Ver. 1. And bade. Gr. "and ordered a bed (or table) to be prepared for her, to eat of his own meat, and drink of his wine," (H.) that her beauty might be enhanced, (Dan. i.) and to honour her. M.
Ver. 2. Upon me, as these meats had been offered to idols; (W.) or she might fear they had, and wished to avoid all scandal. 2 Mac. vi. 21. Tob. i. 12. C.
Ver. 3. Thee. Gr. adds, "for there is none of thy race."
Ver. 4. Which I. Gr. "he."
--- Which. Gr. "and she slept till midnight and she arose at the morning watch." H.
--- The mode of counting by hours prevailed after the captivity. C.
Ver. 5. And. Gr. "and she sent to Holofernes, saying: May my lord please to order that thy handmaid may go out to pray. And," &c. v. 6. H.
--- She had prepared him to grant this request before: but out of civility, and that he may have greater confidence in her, she asks again. The choice of a retired place for prayer is very commendable, but she made choice of the fields, that she might go out of the camp afterwards without being suspected. C.
Ver. 6. Chamberlains. Gr. "life-guards, not to hinder her; and she remained in the camp three days." H.
Ver. 7. Water. Gr. "in the camp;" perhaps she washed only her hands and face. C.
Ver. 9. Pure, from forbidden food. W.
--- Evening. Thus she continued to fast, to draw down the blessing of God. C.
Ver. 10. Servants. Gr. adds, "only, and he did not call any of those whom he usually employed," (H.) that they might not witness his excesses. Vagao, or Bagoas, the Persian name for an "eunuch," or chief officer; though such were generally to wait on the ladies.
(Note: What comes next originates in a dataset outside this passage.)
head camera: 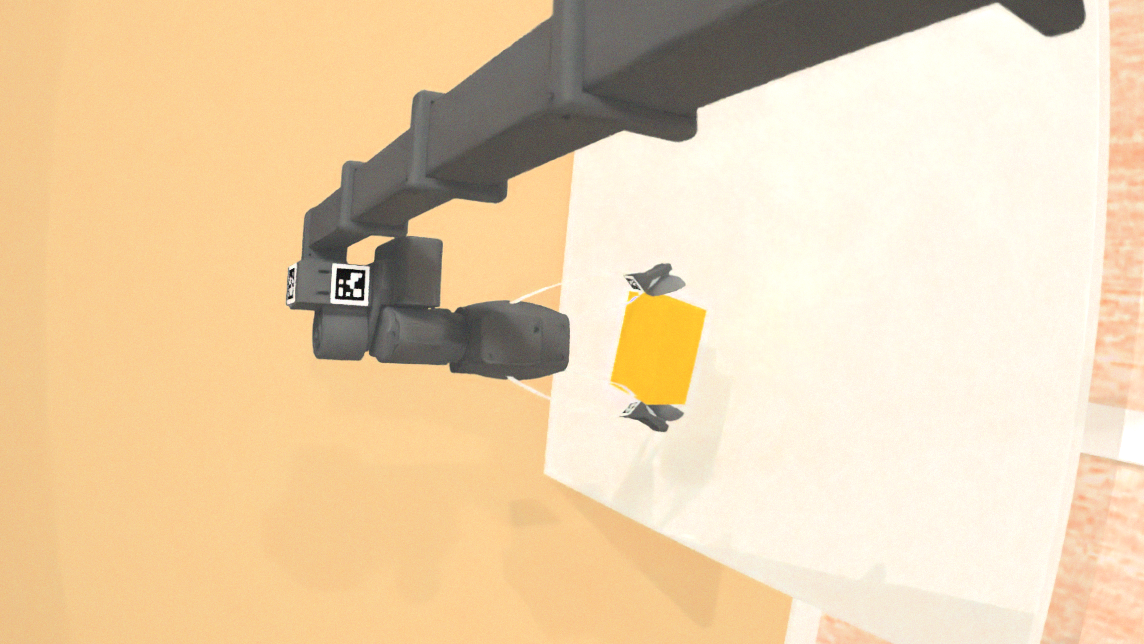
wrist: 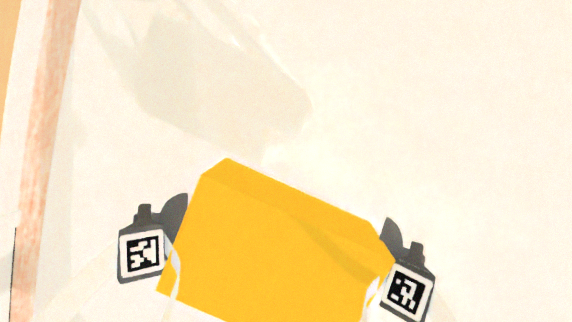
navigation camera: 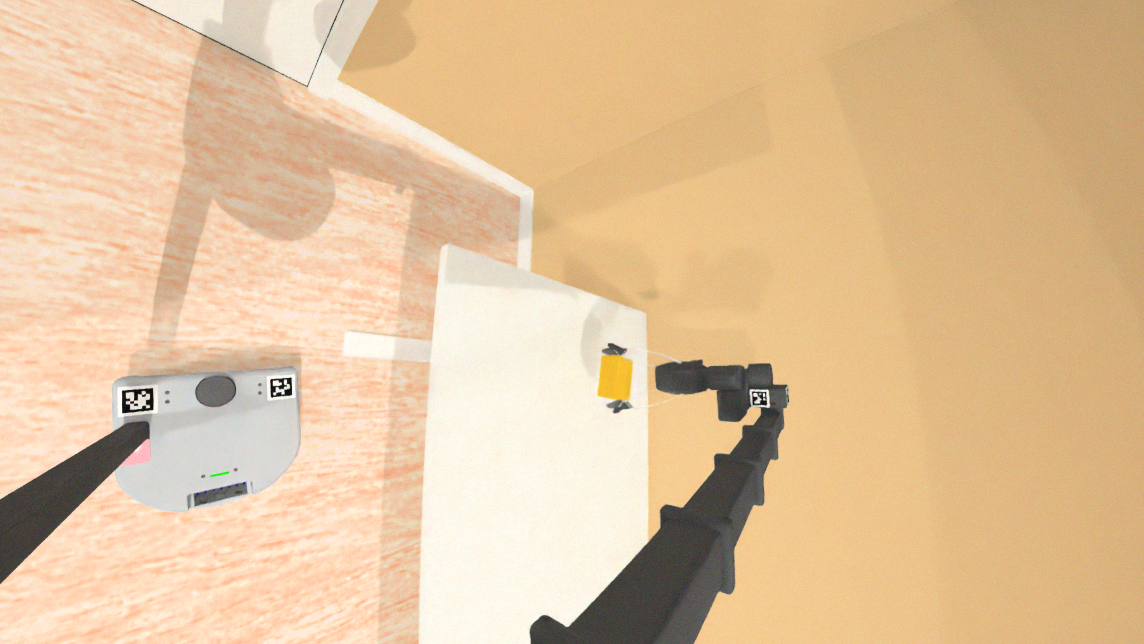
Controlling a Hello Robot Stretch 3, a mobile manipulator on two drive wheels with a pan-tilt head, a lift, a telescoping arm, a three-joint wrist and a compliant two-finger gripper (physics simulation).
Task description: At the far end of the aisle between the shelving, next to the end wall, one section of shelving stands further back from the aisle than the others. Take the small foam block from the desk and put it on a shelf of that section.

Quem penes est Dominam servandi cura Bagoæ. Ovid, Amor. ii.
--- Eunuch. Gr. and Syr. add, "who was appointed over all his affairs. Persuade the Hebrew woman who is with thee to come to us, and to eat and drink with us. For we deem it shameful to dismiss such a woman, without having commerce with her; and if we do not attract her, she will deride us."
Ver. 12. Merry. This would pave the way for greater liberties. C.
--- Gr. adds, "and to become this day as a daughter of the Assyrians, standing to wait in the house of Nabuchodonosor." He probably alludes to those courtezans (C.) who sung at night, before the palace, &c. Athen. Dip. xii. 2. The Persians admitted women to their feasts, though they were generally excluded in the East. Est. i. 12. Herod. v. 18.
Ver. 14. Best. Gr. "a boast, or matter of exultation." H.
--- This answer seems to shock our delicacy. Did she not understand the meaning of the eunuch, which was sufficiently plain? She only passed a compliment, which always implies a tacit condition, if the thing be practicable and honest: as the words might have two meanings, she was bound in charity to interpret them in the best sense. C.
--- It was surely lawful to be merry. M.
Ver. 15. Garments. Gr. adds, "and all her female ornaments; and her servant came and spread on the ground, before Holofernes, the fleeces which she had received from Bagoas, for her daily use, to eat lying upon them. And coming in, Judith fell prostrate." H.
--- The custom of sitting on the ground, upon skins, to eat, is very ancient, (Targum, Est. i.) and is still observed by the Turks. The kings of Persia let none eat with them at the same table. Heraclides. Athen. v. 10.
--- The character of drunkenness, with which this nation has been branded, seems not unfounded. C.
Ver. 16. Her. Gr. adds, "company; and he had sought an opportunity of deluding her, from the day when he first beheld her." He justly, therefore, fell into the snare which he had laid.
Ver. 20. Life. Gr. adds, "in any one day," (H.) at supper. M.